── Dataset extract

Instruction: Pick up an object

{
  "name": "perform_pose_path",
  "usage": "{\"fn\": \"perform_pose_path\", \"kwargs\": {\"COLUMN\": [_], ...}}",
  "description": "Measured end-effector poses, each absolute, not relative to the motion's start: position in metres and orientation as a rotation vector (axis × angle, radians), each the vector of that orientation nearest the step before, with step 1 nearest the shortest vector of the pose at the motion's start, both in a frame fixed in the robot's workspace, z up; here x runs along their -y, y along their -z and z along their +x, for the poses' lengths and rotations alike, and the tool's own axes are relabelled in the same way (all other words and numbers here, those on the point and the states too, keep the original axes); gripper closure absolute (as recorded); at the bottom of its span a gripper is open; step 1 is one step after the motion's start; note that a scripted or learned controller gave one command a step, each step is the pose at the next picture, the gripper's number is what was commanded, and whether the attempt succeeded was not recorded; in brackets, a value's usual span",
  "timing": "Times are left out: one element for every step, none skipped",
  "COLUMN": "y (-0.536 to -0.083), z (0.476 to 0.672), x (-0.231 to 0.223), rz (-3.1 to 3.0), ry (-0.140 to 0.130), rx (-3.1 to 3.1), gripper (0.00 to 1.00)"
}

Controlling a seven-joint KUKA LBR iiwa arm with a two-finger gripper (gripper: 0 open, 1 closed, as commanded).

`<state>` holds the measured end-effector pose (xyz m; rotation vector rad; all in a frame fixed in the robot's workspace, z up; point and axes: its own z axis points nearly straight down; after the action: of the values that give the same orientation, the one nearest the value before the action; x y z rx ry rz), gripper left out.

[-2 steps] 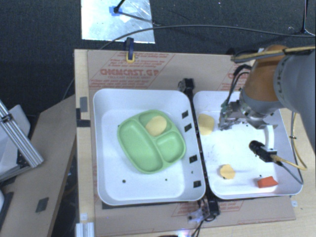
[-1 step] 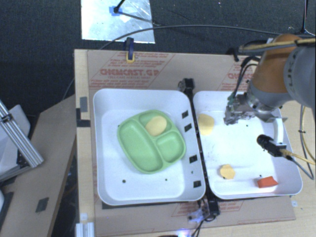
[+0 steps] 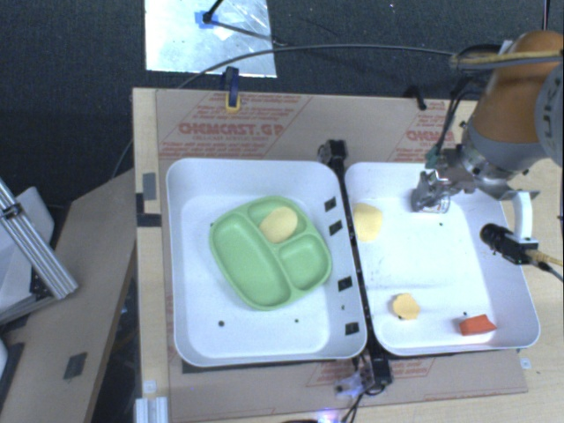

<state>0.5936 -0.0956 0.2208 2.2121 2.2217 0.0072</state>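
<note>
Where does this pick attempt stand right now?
Nothing looks lifted yet. The end effector sits low over the right bin, near its back edge. The yellow pieces and orange piece lie on the floor; grasping and lifting one remain.

a pale green divided plate (image 3: 256, 271) holds a yellow piece (image 3: 279, 225) in a white bin (image 3: 198, 192); nearby, an orange wedge (image 3: 477, 325) on white.
</note>
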Motion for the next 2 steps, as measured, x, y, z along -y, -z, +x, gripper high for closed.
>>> {"fn": "perform_pose_path", "kwargs": {"y": [-0.272,-0.274], "z": [0.597,0.590], "x": [0.106,0.049], "rz": [2.213,2.211], "ry": [-0.006,-0.003], "rx": [-2.222,-2.232], "gripper": [1.00,1.00]}}
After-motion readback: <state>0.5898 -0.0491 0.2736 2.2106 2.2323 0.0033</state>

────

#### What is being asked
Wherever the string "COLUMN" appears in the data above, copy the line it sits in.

#### Reply to the exercise
  "usage": "{\"fn\": \"perform_pose_path\", \"kwargs\": {\"COLUMN\": [_], ...}}",
  "COLUMN": "y (-0.536 to -0.083), z (0.476 to 0.672), x (-0.231 to 0.223), rz (-3.1 to 3.0), ry (-0.140 to 0.130), rx (-3.1 to 3.1), gripper (0.00 to 1.00)"

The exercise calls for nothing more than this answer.